Ovarian transposition: A diagnostic conundrum in the right iliac fossa

A 51-year-old woman presented with a change in bowel habits and weight loss. Initially, she declined colonoscopy; therefore, a routine CT scan of the abdomen and pelvis was performed. Her medical history included treatment for cervical cancer, which had been managed with surgery and pelvic radiotherapy over a decade ago.

The routine CT scan identified a 30mm cystic lesion in the right iliac fossa, suspected to represent an appendiceal mucinous lesion (Figure 1). The appendix could not be visualised separately, with all other structures appearing normal.

Two weeks later, the patient experienced an acute episode of right iliac fossa pain, necessitating hospital admission. Given the broad range of potential diagnoses, another CT scan was performed. Upon reviewing her surgical history, it was noted that she had previously undergone a radical hysterectomy and ovarian transposition (Figures 2a and 2b).

Following this, the patient experienced another bout of severe right iliac fossa pain two weeks later, prompting suspicion of involvement of the transposed ovaries.
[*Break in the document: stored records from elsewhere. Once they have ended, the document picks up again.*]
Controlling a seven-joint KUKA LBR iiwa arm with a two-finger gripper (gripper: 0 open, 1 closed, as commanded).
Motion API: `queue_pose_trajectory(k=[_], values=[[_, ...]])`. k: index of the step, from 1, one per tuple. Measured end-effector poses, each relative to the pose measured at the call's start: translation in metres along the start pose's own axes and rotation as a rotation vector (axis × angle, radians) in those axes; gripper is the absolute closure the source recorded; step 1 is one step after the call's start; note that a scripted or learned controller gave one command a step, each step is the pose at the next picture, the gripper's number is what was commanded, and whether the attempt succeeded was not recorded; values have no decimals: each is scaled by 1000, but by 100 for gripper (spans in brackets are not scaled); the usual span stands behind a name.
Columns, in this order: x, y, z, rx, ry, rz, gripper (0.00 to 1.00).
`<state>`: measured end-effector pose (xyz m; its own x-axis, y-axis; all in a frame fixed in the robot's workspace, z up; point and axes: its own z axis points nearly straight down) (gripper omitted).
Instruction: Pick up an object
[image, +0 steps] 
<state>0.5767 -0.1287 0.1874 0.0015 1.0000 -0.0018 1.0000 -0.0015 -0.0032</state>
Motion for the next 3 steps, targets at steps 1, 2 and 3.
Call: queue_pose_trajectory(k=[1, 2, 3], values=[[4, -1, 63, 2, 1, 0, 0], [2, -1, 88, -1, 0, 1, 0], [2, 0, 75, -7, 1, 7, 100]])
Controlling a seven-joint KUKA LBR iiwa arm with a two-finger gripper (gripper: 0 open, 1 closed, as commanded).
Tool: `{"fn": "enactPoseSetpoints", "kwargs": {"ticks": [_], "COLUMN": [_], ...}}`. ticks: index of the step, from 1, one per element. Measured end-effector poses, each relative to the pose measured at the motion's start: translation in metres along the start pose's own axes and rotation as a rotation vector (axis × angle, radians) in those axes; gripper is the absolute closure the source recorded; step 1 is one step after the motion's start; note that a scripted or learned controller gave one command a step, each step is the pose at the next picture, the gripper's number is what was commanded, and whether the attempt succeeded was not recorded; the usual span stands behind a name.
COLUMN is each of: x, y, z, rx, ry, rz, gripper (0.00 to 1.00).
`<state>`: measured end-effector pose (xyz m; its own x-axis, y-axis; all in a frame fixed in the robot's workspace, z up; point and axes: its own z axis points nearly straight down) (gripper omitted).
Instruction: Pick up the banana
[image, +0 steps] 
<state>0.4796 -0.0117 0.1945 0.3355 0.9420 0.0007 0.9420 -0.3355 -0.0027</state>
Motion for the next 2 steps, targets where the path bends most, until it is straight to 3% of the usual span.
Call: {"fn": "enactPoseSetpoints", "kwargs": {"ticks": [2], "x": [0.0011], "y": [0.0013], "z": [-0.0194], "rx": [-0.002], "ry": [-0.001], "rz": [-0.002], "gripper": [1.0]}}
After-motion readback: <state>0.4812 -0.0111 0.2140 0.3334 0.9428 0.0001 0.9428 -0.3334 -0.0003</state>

For this reason, an ultrasound was conducted, revealing an avascular cyst with a small volume of adjacent free fluid. Despite this, no “swirl sign” indicative of a twisted vascular pedicle was observed (Figure 3). Subsequently, an MRI was conducted, revealing a simple cyst in the right transposed ovary without evidence of torsion but indicating mild caecal colitis (Figures 4a and 4b).

Ovarian transposition, also referred to as oophoropexy, is a widely practised surgical procedure primarily performed in premenstrual women undergoing pelvic radiation therapy for cancer with either vaginal brachytherapy or external beam radiation [1,2]. The importance of this is to preserve ovarian function and fertility by relocating the ovaries outside of the radiation field, thereby reducing the ovarian dose to 5–10% compared to a non-transposed ovary [3]. An extensive literature search indicates a successful preservation rate of around 70% for ovarian function in premenopausal women who have previously undergone an ovarian transposition and subsequently received pelvic radiation for cancer [8].

Ovarian transposition is frequently performed at the time of hysterectomy in cervical cancer patients below the age of 40–45 years old during the early stages of the disease. This strategic timing helps to avoid additional surgical interventions following staging [2,4]. Consequently, radiation therapy can be carried out in the future if indicated, as the radiosensitive ovaries have already been safeguarded by this relocation procedure. Additionally, multiple surgical techniques for ovarian torsion in conjugation with radical hysterectomy have been documented, including laparotomy, laparoscopy, a mixed transvaginal laparoscopic approach, and robotic-assisted procedures [5,6]. During the procedures, the ovaries and vascular pedicle are separated from their ligamentous attachment to the uterus, mesovarium and pelvic sidewall, and affixed to the lateral abdominal wall at the pelvic brim [7].

Despite its benefits, ovarian transposition is not without risks. The most common complications include ovarian failure (with or without radiation), cyst development, and ovarian metastases [8]. Thus, it serves as an imperative asset in preserving fertility and ovarian function in the context of radiation therapy. For this reason, careful consideration of potential complications is vital during clinical decision-making.

Moreover, recognising the significance of identifying ovarian tissue post-transposition is paramount in this case. An essential imaging feature is the presence of a vascular pedicle that can be traced back to the gonadal arteries connecting to major vessels such as the aorta, inferior vena cava, or renal veins. Additionally, transposed ovaries are susceptible to a spectrum of pathologies similar to those affecting the pelvic ovaries, including torsion, benign and malignant cysts and tumours [4]. As illustrated in this case, the differential diagnosis of a cystic lesion within the right iliac fossa is extensive, highlighting the dependence on clinical presentation and prior medical history for accurate diagnosis. Potential diagnoses include benign or malignant appendiceal tumours, Meckel’s diverticulum, appendix abscess, diverticular abscess, psoas abscess, Crohn’s abscess, postoperative collections, and ovarian cysts [9–11]. Furthermore, clinicians should consider the prospect of ovarian cysts and necrotic cystic lesions secondary to ovarian torsion, as their presentation differs in transposed ovaries [11].

In conclusion, this case clearly illustrates the significance of attaining a comprehensive clinical history, utilising diagnostic imaging, and fostering multidisciplinary collaboration. These components are essential in achieving an accurate diagnosis when encountering a complex cystic lesion involving transposed ovaries.